MATERIAL FOR THIS EXERCISE Block Start
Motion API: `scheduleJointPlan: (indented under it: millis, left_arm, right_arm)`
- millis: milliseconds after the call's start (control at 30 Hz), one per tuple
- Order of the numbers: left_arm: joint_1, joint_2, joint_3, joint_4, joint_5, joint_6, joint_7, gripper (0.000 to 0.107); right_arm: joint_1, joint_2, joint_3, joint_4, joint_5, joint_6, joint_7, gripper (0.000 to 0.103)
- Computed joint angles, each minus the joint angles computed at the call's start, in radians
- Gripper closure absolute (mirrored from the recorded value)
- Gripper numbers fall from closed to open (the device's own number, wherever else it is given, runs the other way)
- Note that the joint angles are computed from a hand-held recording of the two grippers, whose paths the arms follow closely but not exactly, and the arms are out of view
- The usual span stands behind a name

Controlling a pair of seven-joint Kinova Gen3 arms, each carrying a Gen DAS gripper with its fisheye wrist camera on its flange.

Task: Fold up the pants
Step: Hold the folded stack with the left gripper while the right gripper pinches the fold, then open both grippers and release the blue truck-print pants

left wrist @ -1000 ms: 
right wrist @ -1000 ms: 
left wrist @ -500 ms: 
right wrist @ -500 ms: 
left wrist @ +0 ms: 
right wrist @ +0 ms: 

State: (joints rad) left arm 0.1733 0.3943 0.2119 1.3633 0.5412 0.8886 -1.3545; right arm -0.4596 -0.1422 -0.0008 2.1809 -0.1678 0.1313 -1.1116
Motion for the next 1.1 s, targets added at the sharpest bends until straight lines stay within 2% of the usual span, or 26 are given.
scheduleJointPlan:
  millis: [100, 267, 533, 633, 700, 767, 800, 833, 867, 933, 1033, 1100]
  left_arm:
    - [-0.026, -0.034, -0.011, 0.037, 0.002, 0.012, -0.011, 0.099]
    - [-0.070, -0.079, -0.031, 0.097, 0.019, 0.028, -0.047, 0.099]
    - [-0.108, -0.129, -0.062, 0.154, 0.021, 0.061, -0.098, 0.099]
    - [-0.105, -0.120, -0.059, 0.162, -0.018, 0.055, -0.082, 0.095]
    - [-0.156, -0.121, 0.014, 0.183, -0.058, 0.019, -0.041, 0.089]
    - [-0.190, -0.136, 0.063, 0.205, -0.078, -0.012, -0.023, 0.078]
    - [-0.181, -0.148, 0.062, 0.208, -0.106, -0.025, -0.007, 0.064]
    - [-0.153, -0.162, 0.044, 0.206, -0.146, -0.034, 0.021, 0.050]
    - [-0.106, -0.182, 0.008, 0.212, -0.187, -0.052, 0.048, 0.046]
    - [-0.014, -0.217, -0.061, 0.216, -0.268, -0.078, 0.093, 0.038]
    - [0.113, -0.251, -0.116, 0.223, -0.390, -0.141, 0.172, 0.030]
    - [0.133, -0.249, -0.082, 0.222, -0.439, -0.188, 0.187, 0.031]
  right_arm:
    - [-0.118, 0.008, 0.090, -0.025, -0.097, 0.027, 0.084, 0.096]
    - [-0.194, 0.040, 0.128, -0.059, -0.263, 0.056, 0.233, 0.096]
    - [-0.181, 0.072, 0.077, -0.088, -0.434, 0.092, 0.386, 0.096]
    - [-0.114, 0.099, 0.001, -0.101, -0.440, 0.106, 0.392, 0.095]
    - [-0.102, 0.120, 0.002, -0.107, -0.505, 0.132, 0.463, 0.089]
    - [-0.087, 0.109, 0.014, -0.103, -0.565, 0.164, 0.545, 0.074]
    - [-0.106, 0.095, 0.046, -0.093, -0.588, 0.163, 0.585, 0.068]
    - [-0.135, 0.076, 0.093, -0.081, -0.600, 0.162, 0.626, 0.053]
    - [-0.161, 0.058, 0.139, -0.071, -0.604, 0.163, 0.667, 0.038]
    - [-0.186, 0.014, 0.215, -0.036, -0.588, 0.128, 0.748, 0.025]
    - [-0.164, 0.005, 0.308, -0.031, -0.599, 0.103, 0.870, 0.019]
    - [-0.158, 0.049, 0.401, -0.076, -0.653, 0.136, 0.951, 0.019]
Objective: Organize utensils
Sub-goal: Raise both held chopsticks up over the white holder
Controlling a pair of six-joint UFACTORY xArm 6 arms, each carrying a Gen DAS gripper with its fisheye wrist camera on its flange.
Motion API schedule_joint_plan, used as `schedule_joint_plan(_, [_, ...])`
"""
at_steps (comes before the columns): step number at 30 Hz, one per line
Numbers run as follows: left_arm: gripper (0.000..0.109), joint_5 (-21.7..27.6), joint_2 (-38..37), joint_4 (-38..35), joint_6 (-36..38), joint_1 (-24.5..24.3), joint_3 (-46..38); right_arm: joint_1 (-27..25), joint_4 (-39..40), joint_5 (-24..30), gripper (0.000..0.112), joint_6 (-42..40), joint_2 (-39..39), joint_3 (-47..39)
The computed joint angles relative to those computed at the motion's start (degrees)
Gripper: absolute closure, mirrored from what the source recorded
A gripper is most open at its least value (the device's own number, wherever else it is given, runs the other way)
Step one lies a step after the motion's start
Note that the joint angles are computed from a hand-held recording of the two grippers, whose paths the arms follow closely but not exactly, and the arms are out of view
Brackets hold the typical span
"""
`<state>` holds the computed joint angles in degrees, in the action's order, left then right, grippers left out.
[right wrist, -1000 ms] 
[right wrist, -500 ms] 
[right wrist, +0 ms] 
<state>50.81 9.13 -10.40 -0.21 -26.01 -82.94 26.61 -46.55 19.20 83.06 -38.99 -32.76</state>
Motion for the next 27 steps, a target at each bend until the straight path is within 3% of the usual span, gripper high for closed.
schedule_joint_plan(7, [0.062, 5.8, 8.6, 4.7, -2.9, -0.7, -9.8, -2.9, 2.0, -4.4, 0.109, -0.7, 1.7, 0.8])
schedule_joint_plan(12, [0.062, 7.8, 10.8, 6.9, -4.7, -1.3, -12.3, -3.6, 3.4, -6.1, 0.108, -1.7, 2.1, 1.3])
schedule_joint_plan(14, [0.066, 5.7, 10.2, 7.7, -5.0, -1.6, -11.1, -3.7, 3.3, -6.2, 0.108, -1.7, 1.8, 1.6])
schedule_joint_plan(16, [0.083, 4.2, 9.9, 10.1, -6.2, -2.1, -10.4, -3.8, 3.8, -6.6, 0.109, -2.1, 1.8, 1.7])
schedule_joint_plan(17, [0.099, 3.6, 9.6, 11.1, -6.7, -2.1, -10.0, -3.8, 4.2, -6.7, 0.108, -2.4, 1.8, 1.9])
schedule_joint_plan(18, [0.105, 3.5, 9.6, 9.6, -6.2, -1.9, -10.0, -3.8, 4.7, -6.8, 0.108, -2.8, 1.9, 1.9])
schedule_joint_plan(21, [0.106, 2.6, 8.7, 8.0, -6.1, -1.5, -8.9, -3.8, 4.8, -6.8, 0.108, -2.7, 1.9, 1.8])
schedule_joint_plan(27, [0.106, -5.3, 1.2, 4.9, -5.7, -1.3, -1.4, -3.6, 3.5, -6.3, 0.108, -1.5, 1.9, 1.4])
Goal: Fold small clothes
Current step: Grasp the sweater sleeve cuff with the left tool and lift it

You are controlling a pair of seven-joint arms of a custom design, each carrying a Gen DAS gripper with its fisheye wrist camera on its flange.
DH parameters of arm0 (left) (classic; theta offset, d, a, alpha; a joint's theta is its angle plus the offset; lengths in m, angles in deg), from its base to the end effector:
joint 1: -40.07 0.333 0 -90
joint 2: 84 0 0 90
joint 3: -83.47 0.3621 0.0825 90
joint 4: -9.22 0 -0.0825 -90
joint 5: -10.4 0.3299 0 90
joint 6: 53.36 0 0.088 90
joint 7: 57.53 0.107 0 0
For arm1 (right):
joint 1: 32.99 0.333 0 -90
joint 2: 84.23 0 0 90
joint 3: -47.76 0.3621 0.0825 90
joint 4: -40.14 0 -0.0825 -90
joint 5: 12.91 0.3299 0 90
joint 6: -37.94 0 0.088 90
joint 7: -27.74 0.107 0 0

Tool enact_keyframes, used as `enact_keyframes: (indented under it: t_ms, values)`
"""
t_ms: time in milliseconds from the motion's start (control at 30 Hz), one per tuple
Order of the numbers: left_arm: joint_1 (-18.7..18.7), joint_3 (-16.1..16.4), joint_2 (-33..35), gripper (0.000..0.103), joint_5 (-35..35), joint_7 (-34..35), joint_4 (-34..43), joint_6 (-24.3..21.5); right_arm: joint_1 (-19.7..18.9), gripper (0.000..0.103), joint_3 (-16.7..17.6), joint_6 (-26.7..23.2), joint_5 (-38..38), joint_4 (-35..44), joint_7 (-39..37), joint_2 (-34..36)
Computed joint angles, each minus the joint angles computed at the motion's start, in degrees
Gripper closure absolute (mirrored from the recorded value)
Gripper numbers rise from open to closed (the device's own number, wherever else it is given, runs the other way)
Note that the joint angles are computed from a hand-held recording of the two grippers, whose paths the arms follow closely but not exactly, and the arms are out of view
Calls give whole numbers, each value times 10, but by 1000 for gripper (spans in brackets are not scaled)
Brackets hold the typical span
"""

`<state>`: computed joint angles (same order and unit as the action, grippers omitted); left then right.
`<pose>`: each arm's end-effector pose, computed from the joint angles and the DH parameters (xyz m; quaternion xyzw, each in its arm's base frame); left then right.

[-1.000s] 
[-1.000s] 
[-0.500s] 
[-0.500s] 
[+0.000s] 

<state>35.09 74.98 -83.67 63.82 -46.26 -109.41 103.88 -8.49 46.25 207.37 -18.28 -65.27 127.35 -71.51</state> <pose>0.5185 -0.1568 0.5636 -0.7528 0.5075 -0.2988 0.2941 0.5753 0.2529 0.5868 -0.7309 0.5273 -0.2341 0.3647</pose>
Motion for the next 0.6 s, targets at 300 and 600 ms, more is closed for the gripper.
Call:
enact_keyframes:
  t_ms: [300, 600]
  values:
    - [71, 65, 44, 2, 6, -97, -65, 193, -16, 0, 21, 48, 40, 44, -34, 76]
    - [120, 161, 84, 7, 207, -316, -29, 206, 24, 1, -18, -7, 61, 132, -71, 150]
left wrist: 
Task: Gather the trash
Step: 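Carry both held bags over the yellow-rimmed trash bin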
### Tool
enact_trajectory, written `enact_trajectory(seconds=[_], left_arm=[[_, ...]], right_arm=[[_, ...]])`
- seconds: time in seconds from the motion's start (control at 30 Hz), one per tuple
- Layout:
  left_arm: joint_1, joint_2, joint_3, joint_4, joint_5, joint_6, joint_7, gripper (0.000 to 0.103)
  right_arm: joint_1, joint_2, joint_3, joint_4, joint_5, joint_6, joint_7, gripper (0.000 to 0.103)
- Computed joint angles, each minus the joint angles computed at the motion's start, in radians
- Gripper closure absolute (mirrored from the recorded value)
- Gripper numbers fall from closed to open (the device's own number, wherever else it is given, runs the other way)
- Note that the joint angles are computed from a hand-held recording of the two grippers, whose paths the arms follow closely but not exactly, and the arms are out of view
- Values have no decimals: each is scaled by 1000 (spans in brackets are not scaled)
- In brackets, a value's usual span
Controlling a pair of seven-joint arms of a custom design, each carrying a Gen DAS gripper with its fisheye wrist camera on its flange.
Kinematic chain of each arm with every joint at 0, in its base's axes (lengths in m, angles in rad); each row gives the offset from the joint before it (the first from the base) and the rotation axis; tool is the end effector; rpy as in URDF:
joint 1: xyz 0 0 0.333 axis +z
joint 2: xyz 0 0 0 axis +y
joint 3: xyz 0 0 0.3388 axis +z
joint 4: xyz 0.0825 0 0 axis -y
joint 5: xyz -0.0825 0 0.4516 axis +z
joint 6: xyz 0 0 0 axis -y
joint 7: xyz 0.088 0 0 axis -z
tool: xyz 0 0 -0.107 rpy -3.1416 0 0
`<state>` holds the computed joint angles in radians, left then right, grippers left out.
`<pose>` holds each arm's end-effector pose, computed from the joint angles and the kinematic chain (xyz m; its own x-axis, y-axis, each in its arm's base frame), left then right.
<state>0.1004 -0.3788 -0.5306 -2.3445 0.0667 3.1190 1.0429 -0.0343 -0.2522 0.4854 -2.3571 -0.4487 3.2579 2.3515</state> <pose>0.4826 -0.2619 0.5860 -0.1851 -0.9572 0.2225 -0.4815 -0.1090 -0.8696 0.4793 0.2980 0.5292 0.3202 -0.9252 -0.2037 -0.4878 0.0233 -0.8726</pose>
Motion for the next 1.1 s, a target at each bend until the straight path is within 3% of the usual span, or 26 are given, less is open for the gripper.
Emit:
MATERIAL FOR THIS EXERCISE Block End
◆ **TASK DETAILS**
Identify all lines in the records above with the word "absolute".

◆ **SOLUTION**
- Gripper closure absolute (mirrored from the recorded value)
Gripper: absolute closure, mirrored from what the source recorded
Gripper closure absolute (mirrored from the recorded value)
- Gripper closure absolute (mirrored from the recorded value)

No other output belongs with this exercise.